Classify Theses to Focus Evidence on Relevant Signals

First classify natural-language theses into one of 10 allowed claim types—controlled_downside, momentum_strength, low_risk, high_risk, valuation_attractive, valuation_expensive, business_quality, weak_business_quality, premium_justified, premium_not_justified—using a structured LLM prompt that returns JSON with claim_types array and short summary. Python validates against the allowed set to prevent hallucinations. This narrows evaluation: controlled_downside prioritizes drawdown and volatility; business_quality checks margins (>=25% operating, >=20% profit), ROA (>=10%), ROE (>=20%), growth (>0% YoY revenue/earnings), and revisions (>0 net EPS last 30d); valuation_attractive uses P/E<20 or forward P/E below trailing.

Rule-Based Evidence Sorting Builds Balanced Arguments

Feed classified thesis and signals (from Part 1: price metrics like ret_total, vol_annualized<30% for low_risk, max_drawdown>-15% for controlled_downside, trend>0+positive return for momentum_strength; fundamentals like beta<0.9/ >1.2, PE>30 for expensive) into build_evidence_blocks(). Hard-coded if-then rules sort into three buckets:

  • evidence_for: e.g., drawdown -10% supports controlled_downside; vol 25% supports low_risk; operating margin 30% + ROE 25% + revenue growth 15% YoY hit business_quality (tracks hits, flags if zero).
  • evidence_against: e.g., drawdown -20%; P/E 35 for attractive valuation; negative earnings growth.
  • missing_evidence: e.g., no drawdown data; insufficient quality metrics.

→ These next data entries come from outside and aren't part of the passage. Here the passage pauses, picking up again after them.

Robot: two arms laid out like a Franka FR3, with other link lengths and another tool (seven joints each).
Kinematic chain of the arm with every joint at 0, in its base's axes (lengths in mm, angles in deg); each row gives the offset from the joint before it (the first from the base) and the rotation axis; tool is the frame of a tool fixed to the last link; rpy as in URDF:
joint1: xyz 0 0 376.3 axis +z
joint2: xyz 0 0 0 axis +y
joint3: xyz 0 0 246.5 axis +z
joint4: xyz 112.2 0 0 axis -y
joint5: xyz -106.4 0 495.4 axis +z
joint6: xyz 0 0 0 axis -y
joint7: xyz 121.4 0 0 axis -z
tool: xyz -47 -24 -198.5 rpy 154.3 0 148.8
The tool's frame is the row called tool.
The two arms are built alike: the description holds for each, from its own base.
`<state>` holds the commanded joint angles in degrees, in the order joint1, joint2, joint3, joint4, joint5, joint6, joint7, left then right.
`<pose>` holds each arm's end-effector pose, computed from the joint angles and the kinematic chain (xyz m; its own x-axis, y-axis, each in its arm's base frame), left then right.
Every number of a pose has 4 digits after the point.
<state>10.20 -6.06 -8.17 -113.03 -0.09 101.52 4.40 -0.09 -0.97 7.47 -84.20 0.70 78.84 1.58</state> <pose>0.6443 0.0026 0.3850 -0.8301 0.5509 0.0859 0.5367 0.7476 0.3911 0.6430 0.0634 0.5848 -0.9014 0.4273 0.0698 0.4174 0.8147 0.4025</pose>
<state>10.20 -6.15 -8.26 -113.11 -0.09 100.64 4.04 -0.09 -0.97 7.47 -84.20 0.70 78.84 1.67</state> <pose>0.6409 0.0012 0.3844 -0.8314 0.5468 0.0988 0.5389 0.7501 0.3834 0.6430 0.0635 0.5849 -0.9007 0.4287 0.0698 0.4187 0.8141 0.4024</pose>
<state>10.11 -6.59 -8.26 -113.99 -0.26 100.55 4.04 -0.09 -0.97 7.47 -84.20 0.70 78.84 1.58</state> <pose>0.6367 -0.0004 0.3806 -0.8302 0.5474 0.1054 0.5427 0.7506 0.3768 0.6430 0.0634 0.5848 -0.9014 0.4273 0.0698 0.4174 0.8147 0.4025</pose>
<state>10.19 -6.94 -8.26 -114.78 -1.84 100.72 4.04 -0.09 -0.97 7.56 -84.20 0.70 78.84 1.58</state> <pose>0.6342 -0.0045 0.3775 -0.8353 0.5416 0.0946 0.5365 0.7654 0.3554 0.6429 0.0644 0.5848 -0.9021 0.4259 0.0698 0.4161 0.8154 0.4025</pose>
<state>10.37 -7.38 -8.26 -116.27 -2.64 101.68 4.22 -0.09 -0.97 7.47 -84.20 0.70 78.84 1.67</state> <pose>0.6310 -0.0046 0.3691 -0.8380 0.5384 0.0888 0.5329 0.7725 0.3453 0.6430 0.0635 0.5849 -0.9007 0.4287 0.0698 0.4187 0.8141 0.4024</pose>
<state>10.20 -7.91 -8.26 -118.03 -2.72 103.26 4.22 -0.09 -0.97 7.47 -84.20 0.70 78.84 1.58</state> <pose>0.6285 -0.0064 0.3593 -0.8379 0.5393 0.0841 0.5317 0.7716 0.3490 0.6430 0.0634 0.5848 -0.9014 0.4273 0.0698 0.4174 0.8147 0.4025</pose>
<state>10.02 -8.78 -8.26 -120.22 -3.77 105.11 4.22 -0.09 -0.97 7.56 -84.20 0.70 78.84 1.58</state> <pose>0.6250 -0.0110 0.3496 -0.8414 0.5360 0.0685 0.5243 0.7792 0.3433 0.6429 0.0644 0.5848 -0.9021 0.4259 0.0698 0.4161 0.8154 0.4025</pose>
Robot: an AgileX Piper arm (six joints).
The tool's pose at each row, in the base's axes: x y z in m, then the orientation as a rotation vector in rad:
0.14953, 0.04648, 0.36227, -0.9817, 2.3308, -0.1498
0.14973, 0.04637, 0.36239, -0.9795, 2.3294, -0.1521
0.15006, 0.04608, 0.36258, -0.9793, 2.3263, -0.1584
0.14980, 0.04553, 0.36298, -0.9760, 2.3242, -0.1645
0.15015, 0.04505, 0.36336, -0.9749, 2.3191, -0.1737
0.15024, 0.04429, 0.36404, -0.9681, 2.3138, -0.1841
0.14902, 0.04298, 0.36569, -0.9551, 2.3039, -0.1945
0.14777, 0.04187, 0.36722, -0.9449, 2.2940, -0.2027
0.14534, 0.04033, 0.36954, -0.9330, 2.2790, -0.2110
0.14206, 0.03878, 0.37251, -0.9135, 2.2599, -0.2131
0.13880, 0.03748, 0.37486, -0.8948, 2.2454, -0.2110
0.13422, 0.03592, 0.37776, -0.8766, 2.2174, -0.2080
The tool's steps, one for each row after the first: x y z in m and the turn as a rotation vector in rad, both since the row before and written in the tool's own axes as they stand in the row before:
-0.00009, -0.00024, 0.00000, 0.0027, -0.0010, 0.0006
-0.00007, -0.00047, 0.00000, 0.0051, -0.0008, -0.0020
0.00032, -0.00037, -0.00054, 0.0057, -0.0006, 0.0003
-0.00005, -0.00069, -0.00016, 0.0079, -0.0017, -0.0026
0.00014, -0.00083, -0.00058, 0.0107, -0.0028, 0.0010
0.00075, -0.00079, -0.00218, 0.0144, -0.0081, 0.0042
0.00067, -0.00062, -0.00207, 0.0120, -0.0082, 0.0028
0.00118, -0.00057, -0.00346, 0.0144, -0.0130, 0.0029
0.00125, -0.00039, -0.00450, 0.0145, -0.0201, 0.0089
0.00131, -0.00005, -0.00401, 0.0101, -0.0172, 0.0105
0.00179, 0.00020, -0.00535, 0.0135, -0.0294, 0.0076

Beta always checked (>1.2 against, <0.9 for); flags if no ret_to_vol. Ensures explicit gaps prevent overconfidence, turning raw signals into thesis-specific pros/cons.

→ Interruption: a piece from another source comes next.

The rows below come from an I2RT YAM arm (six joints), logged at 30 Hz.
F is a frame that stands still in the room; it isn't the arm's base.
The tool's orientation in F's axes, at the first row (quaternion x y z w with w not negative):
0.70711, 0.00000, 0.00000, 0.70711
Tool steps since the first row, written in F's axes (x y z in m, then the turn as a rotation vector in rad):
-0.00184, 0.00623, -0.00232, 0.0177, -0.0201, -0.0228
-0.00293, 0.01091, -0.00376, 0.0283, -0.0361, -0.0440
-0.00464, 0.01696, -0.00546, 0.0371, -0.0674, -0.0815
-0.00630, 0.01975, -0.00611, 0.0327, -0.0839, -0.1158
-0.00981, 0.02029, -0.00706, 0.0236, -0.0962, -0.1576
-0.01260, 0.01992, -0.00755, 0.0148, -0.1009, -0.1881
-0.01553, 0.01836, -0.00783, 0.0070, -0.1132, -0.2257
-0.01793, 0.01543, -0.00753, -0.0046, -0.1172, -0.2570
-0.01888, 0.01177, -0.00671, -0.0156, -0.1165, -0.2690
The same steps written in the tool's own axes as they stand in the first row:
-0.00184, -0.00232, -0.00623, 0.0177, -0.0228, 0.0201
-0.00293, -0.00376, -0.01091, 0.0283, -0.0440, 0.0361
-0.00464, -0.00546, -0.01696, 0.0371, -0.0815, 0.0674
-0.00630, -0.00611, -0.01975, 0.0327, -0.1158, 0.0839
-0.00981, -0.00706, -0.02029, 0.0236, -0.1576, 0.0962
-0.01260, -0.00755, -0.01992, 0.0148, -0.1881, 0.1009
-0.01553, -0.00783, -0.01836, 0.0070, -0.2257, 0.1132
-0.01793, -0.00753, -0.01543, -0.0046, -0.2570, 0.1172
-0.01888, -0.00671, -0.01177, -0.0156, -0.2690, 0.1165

Verdict Engine Balances Counts with Claim Dependencies

decide_verdict() counts evidence_for (n_for), evidence_against (n_against), missing (n_missing). Caps verdicts by claim:

  • Quality/valuation claims (business_quality etc.) unresolved or partially_supported if missing>=1 and against>0.
  • Pure support (n_for>0, n_against=0, missing<2): "supported".
  • n_for > n_against: "partially_supported".
  • n_against >= n_for: "weakly_supported".
  • No evidence: "unresolved_due_to_missing_evidence".

Returns verdict + reason, e.g., "partially_supported: The available evidence supports the thesis, but important evidence is still missing." Forces humility on incomplete data.

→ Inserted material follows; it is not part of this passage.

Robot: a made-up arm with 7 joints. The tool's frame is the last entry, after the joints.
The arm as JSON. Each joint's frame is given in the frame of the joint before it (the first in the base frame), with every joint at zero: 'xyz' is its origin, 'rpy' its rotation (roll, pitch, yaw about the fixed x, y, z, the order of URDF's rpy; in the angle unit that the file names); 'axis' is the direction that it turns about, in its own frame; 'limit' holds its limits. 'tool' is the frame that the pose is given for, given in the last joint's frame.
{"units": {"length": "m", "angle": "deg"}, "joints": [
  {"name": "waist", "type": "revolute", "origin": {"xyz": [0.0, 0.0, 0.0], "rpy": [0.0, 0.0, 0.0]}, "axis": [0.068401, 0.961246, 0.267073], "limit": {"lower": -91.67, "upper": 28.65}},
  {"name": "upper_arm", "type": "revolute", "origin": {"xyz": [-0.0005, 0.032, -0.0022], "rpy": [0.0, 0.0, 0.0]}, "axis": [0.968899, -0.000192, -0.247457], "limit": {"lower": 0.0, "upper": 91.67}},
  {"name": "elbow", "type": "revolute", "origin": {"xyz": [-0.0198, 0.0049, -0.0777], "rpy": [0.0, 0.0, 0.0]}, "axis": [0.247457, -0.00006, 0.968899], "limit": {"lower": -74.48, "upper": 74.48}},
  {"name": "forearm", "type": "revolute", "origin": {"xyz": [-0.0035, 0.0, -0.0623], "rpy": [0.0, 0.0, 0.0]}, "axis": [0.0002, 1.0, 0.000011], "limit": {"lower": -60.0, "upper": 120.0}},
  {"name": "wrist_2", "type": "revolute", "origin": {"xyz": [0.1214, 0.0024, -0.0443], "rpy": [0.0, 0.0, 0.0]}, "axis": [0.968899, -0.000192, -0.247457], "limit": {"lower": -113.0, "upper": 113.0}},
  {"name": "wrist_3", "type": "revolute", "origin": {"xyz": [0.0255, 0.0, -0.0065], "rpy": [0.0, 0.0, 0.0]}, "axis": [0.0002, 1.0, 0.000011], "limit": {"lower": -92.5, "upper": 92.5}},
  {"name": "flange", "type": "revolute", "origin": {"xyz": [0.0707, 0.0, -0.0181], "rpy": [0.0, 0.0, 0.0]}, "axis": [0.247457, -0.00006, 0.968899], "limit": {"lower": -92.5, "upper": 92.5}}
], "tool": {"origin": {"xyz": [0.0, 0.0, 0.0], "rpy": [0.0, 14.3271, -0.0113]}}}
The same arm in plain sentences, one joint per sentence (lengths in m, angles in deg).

Facts Builder Structures Inputs for Memo Generation

extract_company_context() pulls clean dict from fundamentals.General: name, code, exchange, sector, industry, country, market_cap, pe_ratio, beta, dividend_yield, description (skips None/empty). Combines with thesis, signals, evidence, verdict into single facts object as memo prompt context, avoiding scattered vars for reliable LLM outputs. Test in Jupyter: fetch AAPL prices/fundamentals 2026-01-01 to 04-01, compute signals, classify "Apple looks attractive because downside has been controlled and business quality remains high.", build evidence/verdict—outputs claim_types like "controlled_downside", "business_quality", balanced bullets, e.g., supported by low drawdown/high margins if data fits.